Trujillo - Huaca la Esmeralda
Trujillo - Huaca la Esmeralda, July 2010, © Gerhard Huber, under CC BY-NC 4.0 +Edu

Obwohl die Sonne im Weltbild der Chimu einen hohen Stellenwert hatte, verehrten sie den Mond als wichtigsten Gott, weil er in der Lage war, die Sonne zu verdecken. Sonnenfinsternisse waren deshalb stets Anlass für große Feste. Das Wachstum der Pflanzen, die Ernten und die Gezeiten schrieben die Chimú dem Wirken des Erdtrabanten zu. Als Mondtiere genossen Hund, Wolf und Fuchs große Verehrung.

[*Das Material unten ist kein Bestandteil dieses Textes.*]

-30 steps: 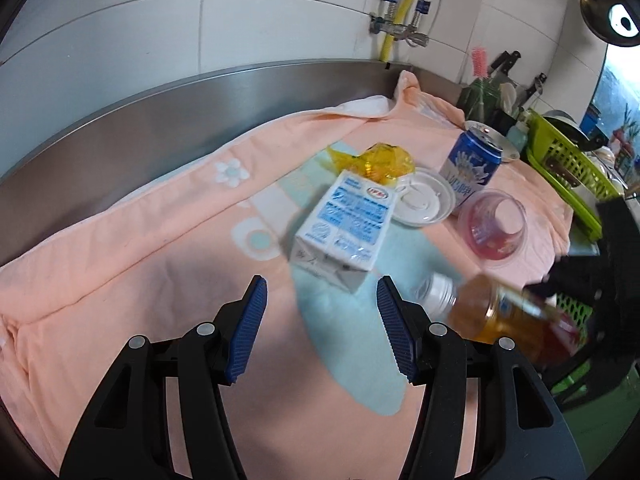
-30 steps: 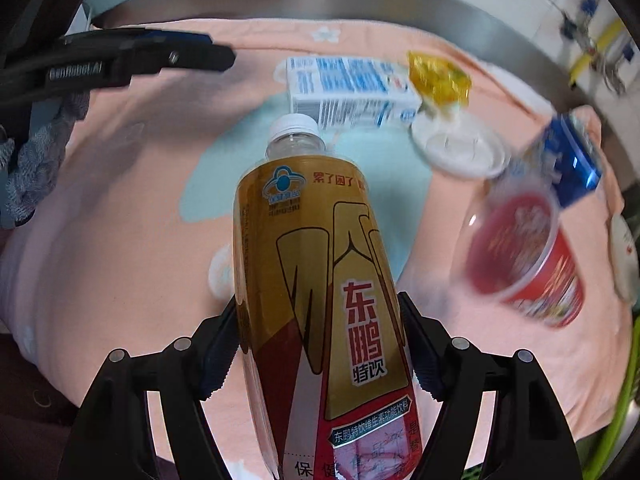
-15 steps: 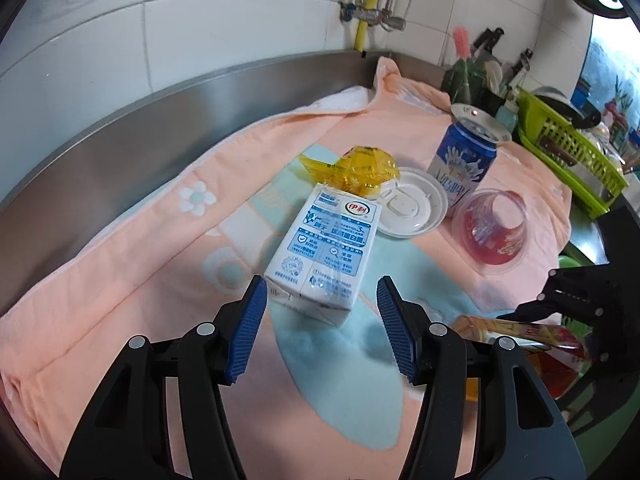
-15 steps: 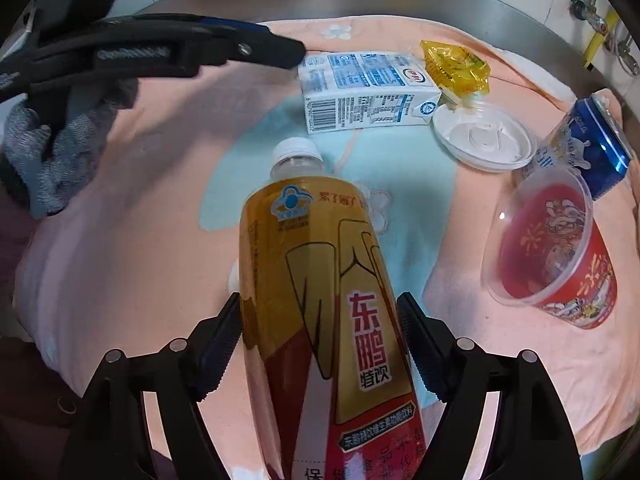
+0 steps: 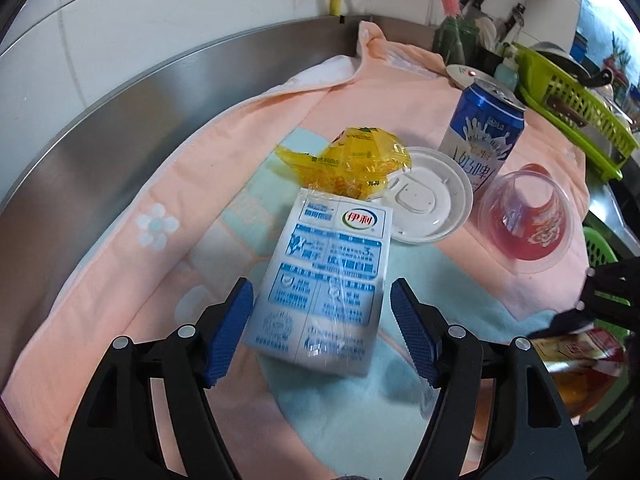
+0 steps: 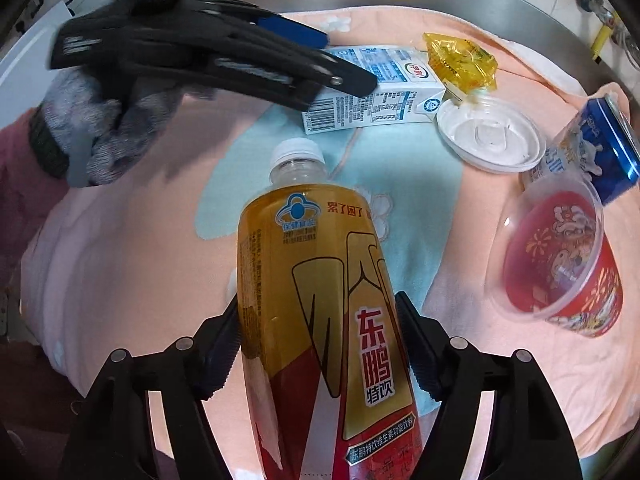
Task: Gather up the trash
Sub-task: 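Grasp the white Yili milk carton with the left tool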
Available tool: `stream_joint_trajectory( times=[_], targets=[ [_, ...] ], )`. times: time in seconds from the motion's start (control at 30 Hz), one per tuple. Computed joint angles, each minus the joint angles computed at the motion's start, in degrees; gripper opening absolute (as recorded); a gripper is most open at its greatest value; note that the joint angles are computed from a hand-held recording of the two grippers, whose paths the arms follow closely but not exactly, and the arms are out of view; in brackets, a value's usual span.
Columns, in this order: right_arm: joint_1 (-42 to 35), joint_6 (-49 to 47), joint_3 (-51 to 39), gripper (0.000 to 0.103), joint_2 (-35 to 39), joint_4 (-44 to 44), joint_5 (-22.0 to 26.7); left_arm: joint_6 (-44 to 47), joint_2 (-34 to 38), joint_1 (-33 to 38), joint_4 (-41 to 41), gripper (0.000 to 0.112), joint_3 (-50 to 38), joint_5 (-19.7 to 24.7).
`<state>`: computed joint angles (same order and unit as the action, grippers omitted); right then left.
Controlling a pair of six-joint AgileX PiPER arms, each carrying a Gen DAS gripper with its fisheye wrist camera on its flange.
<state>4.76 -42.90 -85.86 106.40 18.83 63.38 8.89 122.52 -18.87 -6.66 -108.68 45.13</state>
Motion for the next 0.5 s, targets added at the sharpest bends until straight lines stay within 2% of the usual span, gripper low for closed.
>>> stream_joint_trajectory(
  times=[0.1, 0.13, 0.17, 0.27, 0.33, 0.4, 0.5],
  targets=[
    [-1.36, -0.39, 3.43, 0.070, -2.93, 1.98, -1.37, -0.12, 2.41, -0.51, 1.61, 0.071, -3.79, 2.16],
    [-2.43, -1.05, 4.18, 0.070, -3.68, 3.23, -1.34, 0.12, 3.26, -0.48, 1.56, 0.073, -5.21, 3.00],
    [-3.02, -1.16, 4.69, 0.070, -4.16, 3.83, -1.69, 0.54, 4.28, -0.46, 1.28, 0.079, -6.85, 4.06],
    [-6.02, -1.64, 7.56, 0.070, -6.87, 6.73, -2.32, 0.39, 6.69, -1.03, 2.48, 0.081, -10.35, 5.60],
    [-7.83, -2.17, 9.51, 0.069, -9.01, 7.68, -2.67, -0.12, 8.19, -1.49, 3.46, 0.079, -12.42, 5.90],
    [-10.69, -3.51, 11.47, 0.069, -10.99, 10.30, -2.28, -0.70, 9.93, -1.68, 3.65, 0.073, -15.41, 7.78],
    [-14.22, -4.53, 14.28, 0.069, -14.22, 13.17, -2.13, -1.90, 9.99, -1.77, 4.12, 0.068, -15.12, 6.99]
  ],
)
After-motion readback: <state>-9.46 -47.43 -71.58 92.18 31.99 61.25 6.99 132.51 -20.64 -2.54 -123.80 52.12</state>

Das nächtliche Winseln des Hundes wurde als Zwiesprache mit dem Mond gedeutet. Im Weltbild der Chimu spielten Opfergaben an die Götter eine zentrale Rolle, so auch im Regenbogentempel. Knochenfunde von Kindern legen sogar Menschenopfer nahe. Seinen Namen hat der Tempel von den zahlreichen Regenbogenmotiven in den Lehmmauern des Heiligtums. In vielen antiken Kulturen galt der Regenbogen als Lebensspender. Angesichts der trockenen Umgebung verwundert es nicht, dass sich die kultischen Zeremonien meist um den lebensspendenden Regen drehten. Wahrscheinlich fanden in diesem Tempel Fruchtbarkeitsrituale statt, wobei auch dem Meer mit seinem Fischreichtum hohe kultische Verehrung zukam.